[[ DATASET RECORDS, beginning ]]

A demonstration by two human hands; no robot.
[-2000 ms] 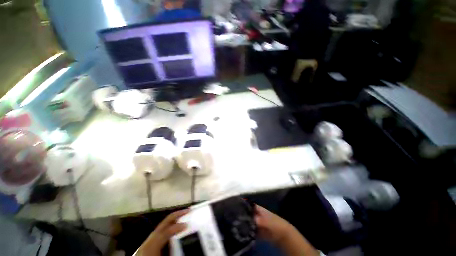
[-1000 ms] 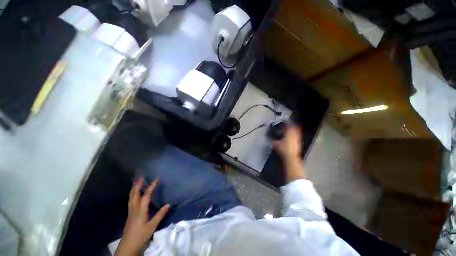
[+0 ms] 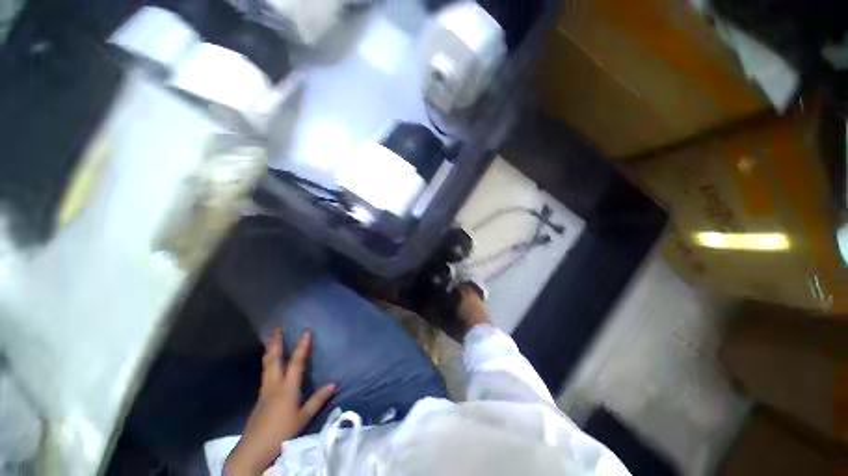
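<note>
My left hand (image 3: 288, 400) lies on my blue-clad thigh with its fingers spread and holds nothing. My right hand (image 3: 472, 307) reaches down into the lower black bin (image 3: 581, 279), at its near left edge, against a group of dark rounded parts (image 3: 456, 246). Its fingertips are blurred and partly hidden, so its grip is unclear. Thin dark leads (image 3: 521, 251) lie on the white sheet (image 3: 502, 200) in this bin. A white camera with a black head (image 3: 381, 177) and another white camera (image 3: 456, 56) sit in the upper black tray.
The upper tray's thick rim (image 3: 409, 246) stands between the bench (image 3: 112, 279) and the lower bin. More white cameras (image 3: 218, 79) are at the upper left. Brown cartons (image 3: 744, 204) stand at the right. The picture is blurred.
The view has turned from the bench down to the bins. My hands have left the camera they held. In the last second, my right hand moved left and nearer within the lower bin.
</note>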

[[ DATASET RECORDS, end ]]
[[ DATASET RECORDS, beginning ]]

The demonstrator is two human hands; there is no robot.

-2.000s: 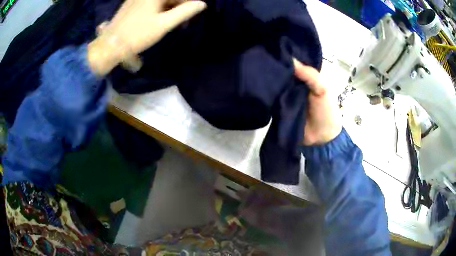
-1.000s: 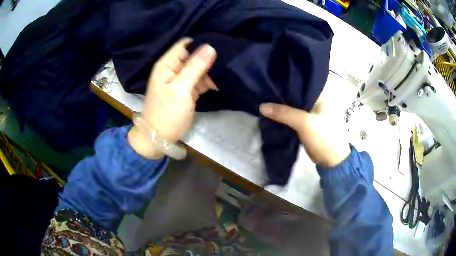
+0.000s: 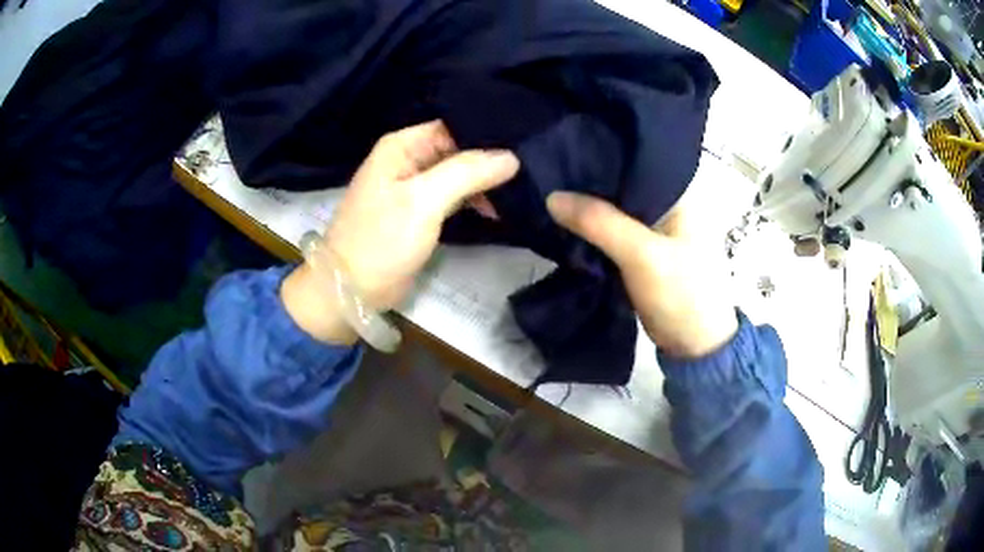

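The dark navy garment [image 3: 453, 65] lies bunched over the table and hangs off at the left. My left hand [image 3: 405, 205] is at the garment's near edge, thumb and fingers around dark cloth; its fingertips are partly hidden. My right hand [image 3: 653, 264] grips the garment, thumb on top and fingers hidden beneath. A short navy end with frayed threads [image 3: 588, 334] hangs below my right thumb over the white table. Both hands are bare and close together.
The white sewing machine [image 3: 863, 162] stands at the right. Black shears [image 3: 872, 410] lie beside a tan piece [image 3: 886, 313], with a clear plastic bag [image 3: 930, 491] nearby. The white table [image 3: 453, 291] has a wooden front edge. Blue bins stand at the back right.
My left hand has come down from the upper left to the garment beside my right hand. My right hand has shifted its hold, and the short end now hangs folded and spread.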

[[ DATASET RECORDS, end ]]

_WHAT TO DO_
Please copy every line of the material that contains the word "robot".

_SOLUTION TO THE PROBLEM_
A demonstration by two human hands; no robot.
The demonstrator is two human hands; there is no robot.

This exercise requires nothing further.